Why the binding effect of a Constitution Bench cannot be questioned
The accused's lawyers tried one more argument. They suggested that the Constitution Bench in Sarah Mathew had not considered certain aspects of the limitation provisions. The Supreme Court shut this down firmly. The Court cited Somawanti v. State of Punjab to reinforce the principle: a decision of a Constitution Bench is binding regardless of whether every possible argument was raised or considered. What matters is that the point was actually decided. And it was. The Court noted that the binding effect of a Supreme Court decision does not depend on whether a particular argument was considered, provided the point was actually decided. The Constitution Bench in Sarah Mathew had directly decided that the date of filing of the complaint, not the date of cognizance, is the relevant date for computing limitation under Section 468 CrPC. No subsequent argument about different interpretations could undo that binding effect.
The ratio decidendi of Amritlal v. Shantilal Soni is therefore twofold. First, for computing the period of limitation under Section 468 CrPC, the relevant date is the date of filing of the complaint or the date of institution of prosecution, and not the date on which the Magistrate takes cognizance of the offence. Second, a decision of the Constitution Bench cannot be questioned on suggestions about different interpretation; the binding effect of a Supreme Court decision does not depend on whether a particular argument was considered, provided the point was actually decided.
What this means for every criminal case
For practitioners, the rule is now settled beyond doubt: file your complaint within the limitation period.
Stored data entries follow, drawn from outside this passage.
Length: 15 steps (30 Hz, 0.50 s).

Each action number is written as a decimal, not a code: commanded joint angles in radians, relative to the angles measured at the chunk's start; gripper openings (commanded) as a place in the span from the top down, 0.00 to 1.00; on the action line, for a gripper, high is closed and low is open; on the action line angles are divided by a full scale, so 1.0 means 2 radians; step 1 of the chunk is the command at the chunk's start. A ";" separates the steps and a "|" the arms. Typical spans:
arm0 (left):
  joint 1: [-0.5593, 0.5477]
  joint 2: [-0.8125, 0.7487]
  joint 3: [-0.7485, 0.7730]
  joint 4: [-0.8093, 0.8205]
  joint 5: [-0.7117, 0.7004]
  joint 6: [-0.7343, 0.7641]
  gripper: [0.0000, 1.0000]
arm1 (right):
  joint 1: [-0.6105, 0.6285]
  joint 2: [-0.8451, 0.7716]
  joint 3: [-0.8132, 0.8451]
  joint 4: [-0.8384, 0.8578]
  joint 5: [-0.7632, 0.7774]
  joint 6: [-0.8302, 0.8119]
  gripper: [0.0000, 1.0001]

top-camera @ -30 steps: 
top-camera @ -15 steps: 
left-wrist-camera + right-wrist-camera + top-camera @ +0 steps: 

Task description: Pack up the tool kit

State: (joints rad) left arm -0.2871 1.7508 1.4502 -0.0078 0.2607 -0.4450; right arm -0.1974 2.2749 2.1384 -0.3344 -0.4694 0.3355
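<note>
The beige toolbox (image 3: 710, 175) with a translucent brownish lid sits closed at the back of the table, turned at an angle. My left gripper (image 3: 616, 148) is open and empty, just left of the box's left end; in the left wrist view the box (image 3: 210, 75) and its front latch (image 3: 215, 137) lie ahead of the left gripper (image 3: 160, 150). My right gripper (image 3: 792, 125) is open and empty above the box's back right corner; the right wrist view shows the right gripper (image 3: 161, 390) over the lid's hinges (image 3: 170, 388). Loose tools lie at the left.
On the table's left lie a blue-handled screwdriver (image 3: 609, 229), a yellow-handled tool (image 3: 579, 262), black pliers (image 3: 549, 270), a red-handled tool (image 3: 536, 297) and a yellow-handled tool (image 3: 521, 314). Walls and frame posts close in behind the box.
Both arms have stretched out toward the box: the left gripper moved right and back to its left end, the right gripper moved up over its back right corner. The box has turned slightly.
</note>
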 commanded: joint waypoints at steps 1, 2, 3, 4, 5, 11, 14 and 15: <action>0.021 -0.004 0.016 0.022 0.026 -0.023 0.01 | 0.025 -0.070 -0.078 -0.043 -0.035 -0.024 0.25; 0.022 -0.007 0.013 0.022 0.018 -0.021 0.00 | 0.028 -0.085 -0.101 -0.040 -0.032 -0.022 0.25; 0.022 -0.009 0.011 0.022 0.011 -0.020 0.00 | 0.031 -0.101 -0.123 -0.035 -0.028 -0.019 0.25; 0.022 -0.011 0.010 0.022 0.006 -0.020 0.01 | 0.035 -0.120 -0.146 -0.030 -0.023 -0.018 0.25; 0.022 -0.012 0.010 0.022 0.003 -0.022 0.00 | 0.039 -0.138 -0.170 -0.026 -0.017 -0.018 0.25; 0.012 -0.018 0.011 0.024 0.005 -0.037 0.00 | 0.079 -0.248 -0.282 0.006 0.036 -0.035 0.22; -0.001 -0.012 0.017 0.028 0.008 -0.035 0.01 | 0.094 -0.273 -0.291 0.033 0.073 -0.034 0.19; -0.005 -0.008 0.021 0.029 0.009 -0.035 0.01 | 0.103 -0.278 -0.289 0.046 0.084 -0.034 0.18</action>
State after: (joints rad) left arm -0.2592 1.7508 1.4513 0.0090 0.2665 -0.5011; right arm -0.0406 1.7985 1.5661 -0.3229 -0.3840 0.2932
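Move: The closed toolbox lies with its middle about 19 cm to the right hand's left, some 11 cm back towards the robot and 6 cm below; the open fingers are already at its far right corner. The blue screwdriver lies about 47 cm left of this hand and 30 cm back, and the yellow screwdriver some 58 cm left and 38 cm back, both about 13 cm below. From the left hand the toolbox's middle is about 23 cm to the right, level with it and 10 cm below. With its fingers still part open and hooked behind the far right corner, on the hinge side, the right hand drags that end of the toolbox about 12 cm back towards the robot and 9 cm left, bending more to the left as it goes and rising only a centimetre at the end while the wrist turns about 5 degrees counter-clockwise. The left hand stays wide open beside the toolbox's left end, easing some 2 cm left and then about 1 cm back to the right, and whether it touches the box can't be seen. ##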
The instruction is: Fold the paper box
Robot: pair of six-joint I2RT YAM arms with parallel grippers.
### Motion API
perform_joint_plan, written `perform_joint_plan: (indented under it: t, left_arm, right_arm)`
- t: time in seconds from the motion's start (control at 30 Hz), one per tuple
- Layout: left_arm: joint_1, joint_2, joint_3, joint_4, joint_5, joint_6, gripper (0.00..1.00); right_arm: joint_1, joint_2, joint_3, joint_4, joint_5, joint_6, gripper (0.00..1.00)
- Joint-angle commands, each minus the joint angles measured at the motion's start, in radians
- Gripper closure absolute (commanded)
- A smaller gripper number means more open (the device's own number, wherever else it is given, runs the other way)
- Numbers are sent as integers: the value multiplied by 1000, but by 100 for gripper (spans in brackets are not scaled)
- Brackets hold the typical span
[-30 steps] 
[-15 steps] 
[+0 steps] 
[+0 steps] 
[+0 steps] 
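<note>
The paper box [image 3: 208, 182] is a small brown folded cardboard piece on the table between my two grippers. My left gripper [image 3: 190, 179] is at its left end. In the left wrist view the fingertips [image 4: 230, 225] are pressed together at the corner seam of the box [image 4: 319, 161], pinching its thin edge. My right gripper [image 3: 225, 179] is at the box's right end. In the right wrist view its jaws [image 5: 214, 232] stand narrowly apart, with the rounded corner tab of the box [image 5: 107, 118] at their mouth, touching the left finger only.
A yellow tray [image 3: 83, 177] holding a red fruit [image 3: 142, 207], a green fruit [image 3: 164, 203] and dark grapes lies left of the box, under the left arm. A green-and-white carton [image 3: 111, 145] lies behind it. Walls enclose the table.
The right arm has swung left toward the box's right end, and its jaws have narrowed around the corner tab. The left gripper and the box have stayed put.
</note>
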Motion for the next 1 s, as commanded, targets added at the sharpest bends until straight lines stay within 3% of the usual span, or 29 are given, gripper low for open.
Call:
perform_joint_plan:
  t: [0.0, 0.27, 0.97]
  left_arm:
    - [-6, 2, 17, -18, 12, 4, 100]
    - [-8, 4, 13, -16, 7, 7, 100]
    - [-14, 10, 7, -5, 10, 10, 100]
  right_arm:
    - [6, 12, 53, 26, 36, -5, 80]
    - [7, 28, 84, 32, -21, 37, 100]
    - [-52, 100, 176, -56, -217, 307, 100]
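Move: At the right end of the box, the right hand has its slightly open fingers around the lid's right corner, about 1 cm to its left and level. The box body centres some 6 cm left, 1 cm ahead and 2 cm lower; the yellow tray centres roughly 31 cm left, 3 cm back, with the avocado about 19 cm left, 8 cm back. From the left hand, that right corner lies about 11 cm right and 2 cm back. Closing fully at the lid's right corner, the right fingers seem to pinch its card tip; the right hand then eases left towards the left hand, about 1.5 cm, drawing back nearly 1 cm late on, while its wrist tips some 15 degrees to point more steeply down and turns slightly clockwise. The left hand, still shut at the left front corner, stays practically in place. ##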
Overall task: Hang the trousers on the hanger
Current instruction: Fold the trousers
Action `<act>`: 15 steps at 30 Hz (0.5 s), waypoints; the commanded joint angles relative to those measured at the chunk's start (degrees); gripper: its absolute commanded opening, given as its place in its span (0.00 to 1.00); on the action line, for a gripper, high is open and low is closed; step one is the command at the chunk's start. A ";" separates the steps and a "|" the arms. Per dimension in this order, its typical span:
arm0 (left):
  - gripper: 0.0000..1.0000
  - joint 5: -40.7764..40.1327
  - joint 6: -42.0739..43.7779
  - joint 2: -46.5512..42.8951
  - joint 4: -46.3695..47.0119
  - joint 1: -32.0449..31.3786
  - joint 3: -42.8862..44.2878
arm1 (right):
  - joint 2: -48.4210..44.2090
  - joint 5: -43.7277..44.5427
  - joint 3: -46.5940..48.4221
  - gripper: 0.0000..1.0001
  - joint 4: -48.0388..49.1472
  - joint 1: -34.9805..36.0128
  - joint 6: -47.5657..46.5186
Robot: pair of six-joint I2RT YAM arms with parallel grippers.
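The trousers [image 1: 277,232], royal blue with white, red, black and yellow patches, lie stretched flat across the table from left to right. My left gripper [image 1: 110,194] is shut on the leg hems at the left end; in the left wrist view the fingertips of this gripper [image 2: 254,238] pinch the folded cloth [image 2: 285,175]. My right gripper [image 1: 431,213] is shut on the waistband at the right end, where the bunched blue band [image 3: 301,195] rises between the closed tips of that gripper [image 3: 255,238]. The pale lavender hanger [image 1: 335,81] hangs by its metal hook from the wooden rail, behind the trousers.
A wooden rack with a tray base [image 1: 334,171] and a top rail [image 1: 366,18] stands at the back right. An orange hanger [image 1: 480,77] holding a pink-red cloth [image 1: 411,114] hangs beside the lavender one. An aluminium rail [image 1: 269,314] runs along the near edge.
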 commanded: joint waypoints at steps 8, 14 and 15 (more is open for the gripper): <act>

Do not wait for the magistrate to act. The date of filing — not the date of cognizance — is what saves your case from being time-barred. For the accused, this means that a delay in court proceedings does not automatically give you a limitation defence. The clock stops when the complainant walks into the police station or the magistrate's court, not when the judge signs the order. The procedural journey in this case — from the FIR and charge-sheet filed on 13 November 2012 before the Judicial Magistrate First Class, Khachrod, District Ujjain, to the cognizance taken on 4 December 2012, to the charges framed on 12 September 2013, to the two unsuccessful revision petitions in 2015 and 2018, to the High Court's quashing order on 6 March 2019, and finally to the Supreme Court's restoration on 28 February 2022 — illustrates the long and winding path that a limitation dispute can take. At every stage, the accused raised the same argument: the cognizance was time-barred. At every stage except the High Court, the argument failed. And at the Supreme Court, the law was reaffirmed.
THE PLAY: File your complaint or police report within the limitation period — the date of filing, not the date of court cognizance, is what counts under Section 468 CrPC.
The Supreme Court allowed the appeal. The impugned order dated 6 March 2019 was set aside. The petition filed before the High Court — Miscellaneous Criminal Case No. 26287 of 2018 — was dismissed. The Trial Magistrate was directed to proceed with the trial expeditiously. The parties were ordered to appear before the JMFC Khachrod on 1 April 2022. The silver stayed in the courtroom, its weight now a matter for the trial, not for the clock.